• _What you need to do_
Only the total should be returned: the number of lines in the data that hold the string "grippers".

• _Collected data_
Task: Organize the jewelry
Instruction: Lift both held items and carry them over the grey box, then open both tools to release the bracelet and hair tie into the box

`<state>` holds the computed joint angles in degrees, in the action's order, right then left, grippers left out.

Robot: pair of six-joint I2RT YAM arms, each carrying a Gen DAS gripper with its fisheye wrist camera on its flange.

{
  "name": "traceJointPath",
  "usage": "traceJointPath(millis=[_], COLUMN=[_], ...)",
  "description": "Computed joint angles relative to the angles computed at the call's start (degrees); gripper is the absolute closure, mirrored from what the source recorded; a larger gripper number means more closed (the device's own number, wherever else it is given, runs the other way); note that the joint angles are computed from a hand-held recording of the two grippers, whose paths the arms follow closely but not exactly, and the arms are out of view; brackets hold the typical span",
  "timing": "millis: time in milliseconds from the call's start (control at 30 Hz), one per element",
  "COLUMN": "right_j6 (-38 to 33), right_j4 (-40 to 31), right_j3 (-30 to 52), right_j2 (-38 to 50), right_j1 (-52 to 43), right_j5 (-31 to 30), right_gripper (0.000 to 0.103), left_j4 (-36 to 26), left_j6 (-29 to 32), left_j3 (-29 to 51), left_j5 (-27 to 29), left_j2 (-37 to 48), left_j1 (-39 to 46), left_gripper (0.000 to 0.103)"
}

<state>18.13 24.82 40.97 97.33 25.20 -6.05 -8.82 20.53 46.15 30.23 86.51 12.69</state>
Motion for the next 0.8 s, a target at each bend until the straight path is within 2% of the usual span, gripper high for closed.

• _Response below_
2